__EXERCISE PROMPT__:
Carry none of the pictures over; write out the complete data exactly.

__SUPPLIED DATA__:

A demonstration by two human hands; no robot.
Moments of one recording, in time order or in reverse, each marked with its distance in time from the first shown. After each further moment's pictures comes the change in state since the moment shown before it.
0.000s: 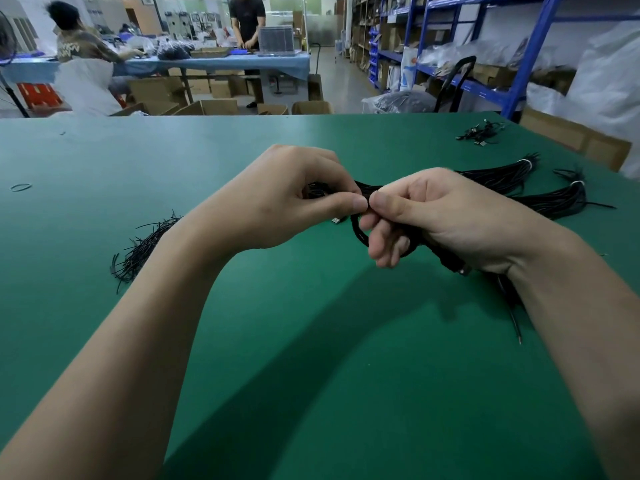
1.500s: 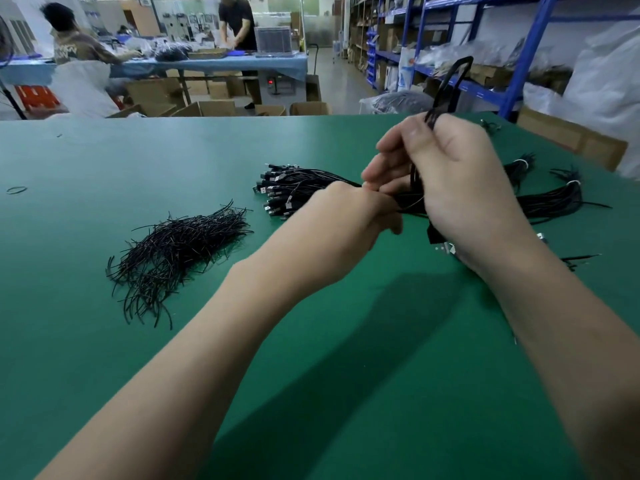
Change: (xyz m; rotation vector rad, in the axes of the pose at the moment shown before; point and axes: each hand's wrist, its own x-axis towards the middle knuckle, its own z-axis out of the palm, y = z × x) left_hand 0.020 0.036 0.052 0.187 -0.037 -0.117; right_hand 0.006 -0.014 0.012 -0.140 0.618 -0.276
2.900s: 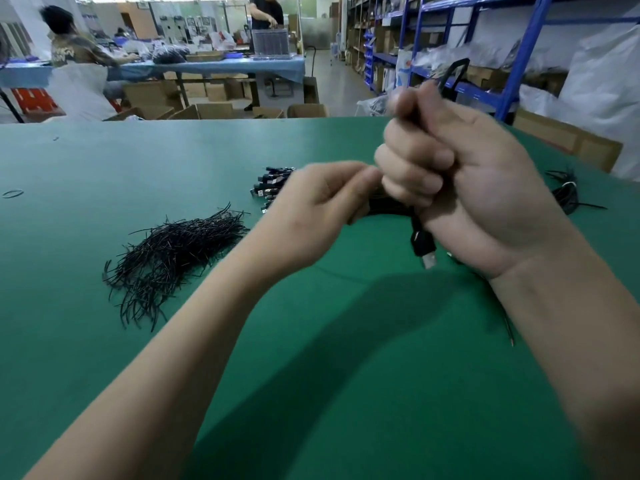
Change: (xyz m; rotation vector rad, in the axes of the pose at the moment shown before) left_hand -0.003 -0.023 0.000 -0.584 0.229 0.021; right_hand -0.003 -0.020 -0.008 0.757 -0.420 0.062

__WRITTEN SOLUTION__:
A demonstration by two human hands; no robot.
Moments of one recording, in time order or in reverse, each marked with its distance in time from the first shown. After each further moment's pictures comes the change in state since the moment shown before it.
0.000s: 
1.500s: 
Change: (xyz m; rotation vector rad, in the axes of the pose at the moment shown before; point and axes: each hand's wrist, its own x-axis towards the middle knuckle, its own z-axis out of the palm, y = z × x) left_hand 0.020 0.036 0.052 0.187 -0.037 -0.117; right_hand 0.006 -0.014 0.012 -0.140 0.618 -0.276
2.900s: 
Change: (xyz m; rotation vector rad, in the axes of the pose at the moment shown before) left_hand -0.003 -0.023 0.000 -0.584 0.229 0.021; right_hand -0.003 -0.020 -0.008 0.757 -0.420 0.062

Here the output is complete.